EXERCISE PROMPT
Each line in the entries below that holds the string "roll" must be copied.

Saved data entries
=== Begin Enclosure ===

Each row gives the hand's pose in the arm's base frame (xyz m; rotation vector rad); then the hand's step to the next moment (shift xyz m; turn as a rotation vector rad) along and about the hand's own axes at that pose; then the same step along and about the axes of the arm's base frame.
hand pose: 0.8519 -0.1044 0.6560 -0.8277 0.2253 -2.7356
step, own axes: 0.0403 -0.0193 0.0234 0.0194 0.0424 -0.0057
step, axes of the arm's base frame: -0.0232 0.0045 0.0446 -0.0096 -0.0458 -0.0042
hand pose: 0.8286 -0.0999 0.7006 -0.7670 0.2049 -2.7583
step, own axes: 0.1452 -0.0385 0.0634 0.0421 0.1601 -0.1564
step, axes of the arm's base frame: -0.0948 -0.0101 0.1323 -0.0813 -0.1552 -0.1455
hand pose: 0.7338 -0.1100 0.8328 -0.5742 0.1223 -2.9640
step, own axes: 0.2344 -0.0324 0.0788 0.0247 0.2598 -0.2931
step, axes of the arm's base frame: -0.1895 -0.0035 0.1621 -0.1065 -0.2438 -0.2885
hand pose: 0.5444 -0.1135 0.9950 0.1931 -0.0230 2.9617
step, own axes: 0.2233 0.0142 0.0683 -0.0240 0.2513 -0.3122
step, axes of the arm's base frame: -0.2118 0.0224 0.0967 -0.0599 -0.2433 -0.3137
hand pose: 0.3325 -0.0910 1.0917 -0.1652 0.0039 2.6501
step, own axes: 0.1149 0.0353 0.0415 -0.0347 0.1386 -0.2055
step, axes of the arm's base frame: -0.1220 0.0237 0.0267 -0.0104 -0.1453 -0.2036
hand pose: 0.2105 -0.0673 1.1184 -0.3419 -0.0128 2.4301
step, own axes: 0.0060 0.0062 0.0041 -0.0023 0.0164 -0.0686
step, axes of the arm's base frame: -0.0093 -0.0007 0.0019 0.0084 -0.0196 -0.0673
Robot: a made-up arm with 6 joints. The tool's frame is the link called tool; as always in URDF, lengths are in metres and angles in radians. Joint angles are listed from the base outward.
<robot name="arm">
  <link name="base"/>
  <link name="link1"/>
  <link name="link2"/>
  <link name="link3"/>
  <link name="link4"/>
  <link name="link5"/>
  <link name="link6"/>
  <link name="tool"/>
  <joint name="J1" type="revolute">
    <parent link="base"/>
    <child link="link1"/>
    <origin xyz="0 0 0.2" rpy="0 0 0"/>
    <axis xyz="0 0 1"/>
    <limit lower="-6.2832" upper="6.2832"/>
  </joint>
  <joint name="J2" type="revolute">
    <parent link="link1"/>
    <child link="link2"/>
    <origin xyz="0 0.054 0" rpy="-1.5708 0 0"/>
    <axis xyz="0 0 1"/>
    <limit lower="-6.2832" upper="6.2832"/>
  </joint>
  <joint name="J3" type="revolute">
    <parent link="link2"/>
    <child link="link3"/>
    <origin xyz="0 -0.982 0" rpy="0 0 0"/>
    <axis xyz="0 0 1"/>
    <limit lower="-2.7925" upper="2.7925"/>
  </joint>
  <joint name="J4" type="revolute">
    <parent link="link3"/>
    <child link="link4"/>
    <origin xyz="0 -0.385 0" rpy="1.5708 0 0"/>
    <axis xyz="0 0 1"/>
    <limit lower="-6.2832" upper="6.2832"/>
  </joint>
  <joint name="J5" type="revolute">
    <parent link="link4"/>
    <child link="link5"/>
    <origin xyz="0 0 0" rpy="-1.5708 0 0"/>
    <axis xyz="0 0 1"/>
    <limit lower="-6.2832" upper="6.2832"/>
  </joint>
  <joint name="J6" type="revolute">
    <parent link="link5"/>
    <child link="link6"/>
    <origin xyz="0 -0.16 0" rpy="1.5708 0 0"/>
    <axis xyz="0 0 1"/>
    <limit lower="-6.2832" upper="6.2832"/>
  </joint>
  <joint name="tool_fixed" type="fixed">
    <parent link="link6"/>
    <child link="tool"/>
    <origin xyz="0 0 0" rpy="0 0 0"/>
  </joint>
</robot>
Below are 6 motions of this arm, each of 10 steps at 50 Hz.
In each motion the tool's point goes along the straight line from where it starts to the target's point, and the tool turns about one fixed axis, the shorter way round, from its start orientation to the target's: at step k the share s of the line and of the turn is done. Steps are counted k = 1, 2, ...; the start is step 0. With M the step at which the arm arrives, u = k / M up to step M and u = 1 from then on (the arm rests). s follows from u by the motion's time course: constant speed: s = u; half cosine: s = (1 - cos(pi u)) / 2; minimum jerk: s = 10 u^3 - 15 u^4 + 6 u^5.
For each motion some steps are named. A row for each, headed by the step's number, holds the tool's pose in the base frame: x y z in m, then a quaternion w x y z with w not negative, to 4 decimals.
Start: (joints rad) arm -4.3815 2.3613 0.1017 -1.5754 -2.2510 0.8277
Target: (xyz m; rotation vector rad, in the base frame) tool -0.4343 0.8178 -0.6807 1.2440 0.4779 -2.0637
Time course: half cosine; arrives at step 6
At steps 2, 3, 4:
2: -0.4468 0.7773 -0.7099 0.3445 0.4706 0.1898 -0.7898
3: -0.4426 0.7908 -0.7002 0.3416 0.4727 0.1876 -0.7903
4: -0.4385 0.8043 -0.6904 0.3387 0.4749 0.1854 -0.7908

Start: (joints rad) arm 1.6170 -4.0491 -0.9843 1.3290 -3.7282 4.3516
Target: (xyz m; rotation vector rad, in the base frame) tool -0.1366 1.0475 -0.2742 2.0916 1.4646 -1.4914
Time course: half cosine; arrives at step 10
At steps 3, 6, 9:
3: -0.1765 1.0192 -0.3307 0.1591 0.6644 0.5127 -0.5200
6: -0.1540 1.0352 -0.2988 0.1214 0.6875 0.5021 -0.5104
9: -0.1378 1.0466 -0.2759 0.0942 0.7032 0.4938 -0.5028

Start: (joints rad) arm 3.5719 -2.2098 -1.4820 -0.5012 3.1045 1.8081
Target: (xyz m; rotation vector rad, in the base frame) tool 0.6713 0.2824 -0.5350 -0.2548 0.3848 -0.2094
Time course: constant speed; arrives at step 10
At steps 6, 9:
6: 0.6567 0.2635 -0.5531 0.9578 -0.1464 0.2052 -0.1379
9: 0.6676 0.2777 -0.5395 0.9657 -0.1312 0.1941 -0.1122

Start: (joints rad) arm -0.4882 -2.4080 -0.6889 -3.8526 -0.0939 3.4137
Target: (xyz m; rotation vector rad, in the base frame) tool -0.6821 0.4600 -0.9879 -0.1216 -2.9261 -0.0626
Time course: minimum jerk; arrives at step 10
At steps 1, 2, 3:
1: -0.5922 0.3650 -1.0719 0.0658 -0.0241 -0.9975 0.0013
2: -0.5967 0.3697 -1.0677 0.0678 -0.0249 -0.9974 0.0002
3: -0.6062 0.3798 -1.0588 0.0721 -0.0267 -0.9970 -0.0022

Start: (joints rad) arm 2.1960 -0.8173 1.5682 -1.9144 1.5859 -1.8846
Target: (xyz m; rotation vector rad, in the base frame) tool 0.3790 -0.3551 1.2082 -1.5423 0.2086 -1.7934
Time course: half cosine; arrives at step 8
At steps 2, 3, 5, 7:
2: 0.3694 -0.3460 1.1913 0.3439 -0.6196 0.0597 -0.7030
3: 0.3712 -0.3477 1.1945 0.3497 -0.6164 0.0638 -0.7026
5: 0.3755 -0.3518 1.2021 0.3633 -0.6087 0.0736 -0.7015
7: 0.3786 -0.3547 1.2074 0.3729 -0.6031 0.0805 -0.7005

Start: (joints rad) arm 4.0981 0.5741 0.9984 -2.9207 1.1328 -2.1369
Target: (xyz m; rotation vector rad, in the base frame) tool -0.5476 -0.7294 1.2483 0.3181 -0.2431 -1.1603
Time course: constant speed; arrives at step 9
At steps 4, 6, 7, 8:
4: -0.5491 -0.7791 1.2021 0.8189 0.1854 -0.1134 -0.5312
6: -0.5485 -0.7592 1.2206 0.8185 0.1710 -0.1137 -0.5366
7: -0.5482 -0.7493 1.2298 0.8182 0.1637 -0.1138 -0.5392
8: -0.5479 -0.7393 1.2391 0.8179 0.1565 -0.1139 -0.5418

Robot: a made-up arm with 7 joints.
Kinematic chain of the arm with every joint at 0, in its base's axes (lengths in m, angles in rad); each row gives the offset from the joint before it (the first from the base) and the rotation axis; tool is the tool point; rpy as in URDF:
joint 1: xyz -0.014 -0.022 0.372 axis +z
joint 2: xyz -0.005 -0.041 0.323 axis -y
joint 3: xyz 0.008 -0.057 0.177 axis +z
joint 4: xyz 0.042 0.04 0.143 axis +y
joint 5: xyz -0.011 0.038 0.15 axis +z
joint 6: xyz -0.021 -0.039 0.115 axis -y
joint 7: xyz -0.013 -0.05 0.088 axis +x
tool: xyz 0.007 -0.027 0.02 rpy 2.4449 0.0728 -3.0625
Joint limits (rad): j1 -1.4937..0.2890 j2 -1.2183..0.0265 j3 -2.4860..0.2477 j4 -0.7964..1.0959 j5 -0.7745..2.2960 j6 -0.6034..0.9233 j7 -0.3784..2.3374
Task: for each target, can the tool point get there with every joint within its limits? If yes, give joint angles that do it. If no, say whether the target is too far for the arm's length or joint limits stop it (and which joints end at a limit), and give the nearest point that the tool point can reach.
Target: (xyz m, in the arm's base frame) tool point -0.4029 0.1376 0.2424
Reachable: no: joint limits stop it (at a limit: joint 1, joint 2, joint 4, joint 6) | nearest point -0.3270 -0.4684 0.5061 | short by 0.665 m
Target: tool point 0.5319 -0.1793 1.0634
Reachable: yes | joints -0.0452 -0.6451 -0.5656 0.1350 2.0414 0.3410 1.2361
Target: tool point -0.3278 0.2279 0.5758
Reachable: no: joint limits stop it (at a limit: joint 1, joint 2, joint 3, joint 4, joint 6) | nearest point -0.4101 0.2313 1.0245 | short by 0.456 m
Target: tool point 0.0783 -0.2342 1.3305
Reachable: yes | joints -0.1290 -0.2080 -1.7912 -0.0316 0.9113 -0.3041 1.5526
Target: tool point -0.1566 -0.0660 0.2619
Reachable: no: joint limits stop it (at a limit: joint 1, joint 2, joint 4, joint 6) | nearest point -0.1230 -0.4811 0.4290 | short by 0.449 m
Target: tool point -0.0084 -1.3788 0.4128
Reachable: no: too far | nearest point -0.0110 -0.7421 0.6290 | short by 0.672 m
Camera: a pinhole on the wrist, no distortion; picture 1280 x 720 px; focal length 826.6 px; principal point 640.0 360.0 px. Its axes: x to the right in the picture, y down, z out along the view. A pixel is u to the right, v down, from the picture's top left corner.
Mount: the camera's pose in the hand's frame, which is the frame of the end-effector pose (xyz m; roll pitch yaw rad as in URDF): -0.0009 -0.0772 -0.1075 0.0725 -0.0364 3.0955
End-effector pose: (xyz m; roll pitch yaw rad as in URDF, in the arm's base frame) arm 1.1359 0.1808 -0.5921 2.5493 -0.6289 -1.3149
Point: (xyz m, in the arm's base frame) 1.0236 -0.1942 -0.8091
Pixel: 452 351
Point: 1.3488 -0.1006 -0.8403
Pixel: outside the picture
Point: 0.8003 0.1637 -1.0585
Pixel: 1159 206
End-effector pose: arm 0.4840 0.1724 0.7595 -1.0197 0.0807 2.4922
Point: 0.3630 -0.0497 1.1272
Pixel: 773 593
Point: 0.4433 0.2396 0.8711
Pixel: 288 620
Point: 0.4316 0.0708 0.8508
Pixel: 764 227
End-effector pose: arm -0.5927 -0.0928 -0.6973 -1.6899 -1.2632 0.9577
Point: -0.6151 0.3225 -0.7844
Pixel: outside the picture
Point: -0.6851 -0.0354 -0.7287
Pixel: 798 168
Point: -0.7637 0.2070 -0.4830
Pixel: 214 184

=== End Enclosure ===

OUTPUT OF THE TASK
Mount: the camera's pose in the hand's frame, which is the frame of the end-effector pose (xyz m; roll pitch yaw rad as in URDF): -0.0009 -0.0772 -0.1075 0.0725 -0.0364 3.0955
End-effector pose: (xyz m; roll pitch yaw rad as in URDF, in the arm's base frame) arm 1.1359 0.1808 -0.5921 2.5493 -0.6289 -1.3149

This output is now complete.